======== Data for this task
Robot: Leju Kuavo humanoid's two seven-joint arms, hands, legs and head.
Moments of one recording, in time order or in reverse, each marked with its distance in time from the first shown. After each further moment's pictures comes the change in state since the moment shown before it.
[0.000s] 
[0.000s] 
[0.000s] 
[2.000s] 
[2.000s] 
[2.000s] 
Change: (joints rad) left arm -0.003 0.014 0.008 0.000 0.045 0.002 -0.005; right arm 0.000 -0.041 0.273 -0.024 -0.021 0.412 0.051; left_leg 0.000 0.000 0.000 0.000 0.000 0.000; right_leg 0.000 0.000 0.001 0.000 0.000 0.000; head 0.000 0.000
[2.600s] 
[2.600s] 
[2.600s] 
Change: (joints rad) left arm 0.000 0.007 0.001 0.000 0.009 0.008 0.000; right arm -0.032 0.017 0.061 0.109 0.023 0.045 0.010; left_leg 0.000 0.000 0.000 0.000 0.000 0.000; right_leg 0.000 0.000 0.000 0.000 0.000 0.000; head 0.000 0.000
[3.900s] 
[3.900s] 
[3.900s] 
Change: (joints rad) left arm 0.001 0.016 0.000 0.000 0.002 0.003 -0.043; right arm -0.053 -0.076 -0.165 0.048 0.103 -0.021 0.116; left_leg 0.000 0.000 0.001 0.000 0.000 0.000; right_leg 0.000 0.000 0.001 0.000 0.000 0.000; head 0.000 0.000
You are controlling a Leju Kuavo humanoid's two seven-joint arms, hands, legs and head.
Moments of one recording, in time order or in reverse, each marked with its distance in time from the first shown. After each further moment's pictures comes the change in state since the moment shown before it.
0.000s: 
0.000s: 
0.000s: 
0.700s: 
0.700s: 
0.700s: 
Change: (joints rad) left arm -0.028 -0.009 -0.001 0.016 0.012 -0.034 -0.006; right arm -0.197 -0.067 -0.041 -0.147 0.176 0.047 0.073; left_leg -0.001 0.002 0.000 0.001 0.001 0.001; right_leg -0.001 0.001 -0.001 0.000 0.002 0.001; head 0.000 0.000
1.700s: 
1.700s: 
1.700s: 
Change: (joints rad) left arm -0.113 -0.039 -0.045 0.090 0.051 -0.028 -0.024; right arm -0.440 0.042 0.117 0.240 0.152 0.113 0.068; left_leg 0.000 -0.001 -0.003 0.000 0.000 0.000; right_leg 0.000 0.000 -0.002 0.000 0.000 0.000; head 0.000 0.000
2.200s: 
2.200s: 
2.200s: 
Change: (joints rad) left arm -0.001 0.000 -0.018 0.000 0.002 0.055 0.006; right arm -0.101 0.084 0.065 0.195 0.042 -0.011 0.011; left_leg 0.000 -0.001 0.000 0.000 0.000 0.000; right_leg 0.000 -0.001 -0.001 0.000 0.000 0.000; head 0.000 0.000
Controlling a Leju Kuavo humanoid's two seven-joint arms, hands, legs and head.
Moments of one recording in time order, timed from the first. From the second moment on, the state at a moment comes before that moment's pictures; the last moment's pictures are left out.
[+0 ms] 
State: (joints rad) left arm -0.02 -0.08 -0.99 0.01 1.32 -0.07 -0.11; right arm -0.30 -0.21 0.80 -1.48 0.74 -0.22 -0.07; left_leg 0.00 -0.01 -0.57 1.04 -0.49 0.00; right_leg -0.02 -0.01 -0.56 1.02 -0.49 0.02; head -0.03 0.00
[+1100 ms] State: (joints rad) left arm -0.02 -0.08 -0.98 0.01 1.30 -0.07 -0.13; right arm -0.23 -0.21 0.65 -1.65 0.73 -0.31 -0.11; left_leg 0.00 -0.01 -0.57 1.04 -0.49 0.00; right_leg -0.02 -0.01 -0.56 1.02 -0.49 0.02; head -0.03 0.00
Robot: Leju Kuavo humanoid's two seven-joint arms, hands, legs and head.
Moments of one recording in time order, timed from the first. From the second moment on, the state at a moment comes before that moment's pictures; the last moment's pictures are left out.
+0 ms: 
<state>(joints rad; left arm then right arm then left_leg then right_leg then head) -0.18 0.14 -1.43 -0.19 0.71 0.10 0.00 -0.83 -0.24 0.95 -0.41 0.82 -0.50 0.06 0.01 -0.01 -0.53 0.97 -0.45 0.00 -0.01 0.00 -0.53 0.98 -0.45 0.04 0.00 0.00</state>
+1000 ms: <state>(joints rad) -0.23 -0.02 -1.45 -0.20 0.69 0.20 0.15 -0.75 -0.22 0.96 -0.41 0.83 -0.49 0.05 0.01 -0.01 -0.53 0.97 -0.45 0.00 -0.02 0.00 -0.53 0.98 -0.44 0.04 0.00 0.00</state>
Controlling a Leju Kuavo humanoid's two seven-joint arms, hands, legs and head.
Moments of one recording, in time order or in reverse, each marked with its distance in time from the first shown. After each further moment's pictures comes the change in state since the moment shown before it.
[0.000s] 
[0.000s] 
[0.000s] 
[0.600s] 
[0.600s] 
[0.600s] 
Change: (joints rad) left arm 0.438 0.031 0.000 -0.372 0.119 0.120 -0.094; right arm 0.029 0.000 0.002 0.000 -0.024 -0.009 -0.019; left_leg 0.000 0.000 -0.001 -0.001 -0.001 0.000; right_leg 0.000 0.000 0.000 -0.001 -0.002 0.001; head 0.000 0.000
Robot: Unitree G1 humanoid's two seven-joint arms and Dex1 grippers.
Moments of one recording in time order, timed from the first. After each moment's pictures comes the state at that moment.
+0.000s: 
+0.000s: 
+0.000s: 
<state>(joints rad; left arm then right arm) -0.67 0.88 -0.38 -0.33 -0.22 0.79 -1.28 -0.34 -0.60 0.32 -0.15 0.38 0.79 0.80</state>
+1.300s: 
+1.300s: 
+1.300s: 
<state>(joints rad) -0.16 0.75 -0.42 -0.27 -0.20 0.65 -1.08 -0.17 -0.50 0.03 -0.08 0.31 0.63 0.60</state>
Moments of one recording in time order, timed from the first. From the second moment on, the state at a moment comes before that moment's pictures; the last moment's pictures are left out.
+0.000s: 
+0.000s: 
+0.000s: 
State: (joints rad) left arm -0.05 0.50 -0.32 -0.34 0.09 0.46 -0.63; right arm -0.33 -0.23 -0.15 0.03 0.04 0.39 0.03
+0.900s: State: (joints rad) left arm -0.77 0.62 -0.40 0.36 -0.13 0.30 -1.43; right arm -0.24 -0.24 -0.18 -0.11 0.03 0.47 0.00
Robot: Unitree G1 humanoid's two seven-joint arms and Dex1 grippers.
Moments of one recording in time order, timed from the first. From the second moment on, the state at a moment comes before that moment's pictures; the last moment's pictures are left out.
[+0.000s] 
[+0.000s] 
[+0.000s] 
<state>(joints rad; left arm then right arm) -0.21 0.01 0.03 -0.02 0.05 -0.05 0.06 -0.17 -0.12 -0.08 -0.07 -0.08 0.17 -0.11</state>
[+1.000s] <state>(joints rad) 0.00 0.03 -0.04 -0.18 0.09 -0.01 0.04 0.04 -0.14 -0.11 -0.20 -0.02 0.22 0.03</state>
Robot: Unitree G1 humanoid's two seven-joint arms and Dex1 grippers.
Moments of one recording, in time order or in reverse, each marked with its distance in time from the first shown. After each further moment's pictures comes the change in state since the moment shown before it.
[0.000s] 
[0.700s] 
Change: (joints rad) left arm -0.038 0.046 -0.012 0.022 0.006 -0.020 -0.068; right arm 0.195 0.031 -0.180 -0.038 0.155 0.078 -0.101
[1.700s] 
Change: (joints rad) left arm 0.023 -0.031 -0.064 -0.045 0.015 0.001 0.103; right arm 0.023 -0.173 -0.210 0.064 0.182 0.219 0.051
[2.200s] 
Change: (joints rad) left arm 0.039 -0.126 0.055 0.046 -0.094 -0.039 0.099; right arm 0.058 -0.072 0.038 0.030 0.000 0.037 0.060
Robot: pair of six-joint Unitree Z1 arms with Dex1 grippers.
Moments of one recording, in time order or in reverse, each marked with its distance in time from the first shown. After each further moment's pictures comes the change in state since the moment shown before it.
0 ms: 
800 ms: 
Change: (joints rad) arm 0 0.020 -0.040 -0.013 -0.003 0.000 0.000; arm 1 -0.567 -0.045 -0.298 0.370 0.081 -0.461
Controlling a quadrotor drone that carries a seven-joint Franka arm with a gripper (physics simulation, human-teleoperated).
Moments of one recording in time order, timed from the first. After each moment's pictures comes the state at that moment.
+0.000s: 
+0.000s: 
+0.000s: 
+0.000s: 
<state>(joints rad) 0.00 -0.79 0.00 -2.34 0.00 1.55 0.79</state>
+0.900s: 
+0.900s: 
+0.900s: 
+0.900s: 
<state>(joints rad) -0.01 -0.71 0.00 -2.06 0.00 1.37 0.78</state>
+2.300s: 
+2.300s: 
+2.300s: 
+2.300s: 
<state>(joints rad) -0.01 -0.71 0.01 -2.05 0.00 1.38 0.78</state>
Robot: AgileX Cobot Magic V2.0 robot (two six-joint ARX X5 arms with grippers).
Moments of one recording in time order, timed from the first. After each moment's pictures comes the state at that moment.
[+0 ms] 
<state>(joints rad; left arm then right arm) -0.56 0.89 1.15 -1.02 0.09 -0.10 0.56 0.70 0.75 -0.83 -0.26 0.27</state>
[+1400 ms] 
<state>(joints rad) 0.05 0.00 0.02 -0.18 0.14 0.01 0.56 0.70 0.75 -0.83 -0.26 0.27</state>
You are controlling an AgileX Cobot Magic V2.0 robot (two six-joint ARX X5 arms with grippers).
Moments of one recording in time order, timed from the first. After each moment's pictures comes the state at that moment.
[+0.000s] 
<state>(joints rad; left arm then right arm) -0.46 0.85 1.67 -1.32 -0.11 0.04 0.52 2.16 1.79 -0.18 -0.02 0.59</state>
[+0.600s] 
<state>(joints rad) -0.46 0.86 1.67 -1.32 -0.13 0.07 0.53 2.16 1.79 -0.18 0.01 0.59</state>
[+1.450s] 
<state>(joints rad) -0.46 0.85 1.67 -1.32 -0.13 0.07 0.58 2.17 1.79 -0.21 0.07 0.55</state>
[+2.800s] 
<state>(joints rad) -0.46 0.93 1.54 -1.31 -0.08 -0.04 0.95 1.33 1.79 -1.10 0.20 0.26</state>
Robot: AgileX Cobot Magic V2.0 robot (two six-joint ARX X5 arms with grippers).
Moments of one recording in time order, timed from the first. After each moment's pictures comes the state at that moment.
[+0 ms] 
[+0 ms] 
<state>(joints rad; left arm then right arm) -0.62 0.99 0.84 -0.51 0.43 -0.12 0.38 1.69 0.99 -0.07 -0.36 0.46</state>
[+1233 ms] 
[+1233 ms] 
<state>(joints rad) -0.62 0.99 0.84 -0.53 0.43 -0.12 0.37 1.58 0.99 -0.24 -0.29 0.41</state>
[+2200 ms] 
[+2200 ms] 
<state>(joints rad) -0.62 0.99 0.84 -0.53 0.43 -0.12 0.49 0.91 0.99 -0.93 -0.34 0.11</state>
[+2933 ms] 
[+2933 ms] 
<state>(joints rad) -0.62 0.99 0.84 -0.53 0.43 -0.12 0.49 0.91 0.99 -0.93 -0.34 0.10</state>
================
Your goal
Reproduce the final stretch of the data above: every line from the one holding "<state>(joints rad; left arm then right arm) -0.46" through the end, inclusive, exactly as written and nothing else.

Answer space
<state>(joints rad; left arm then right arm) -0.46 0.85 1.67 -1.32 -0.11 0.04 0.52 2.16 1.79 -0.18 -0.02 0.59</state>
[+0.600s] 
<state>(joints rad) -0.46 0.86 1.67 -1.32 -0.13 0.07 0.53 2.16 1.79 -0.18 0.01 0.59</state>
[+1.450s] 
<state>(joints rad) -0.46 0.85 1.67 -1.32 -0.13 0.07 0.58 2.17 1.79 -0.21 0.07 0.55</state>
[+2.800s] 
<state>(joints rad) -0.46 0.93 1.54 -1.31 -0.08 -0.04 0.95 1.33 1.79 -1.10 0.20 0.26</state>
Robot: AgileX Cobot Magic V2.0 robot (two six-joint ARX X5 arms with grippers).
Moments of one recording in time order, timed from the first. After each moment's pictures comes the state at that moment.
[+0 ms] 
[+0 ms] 
<state>(joints rad; left arm then right arm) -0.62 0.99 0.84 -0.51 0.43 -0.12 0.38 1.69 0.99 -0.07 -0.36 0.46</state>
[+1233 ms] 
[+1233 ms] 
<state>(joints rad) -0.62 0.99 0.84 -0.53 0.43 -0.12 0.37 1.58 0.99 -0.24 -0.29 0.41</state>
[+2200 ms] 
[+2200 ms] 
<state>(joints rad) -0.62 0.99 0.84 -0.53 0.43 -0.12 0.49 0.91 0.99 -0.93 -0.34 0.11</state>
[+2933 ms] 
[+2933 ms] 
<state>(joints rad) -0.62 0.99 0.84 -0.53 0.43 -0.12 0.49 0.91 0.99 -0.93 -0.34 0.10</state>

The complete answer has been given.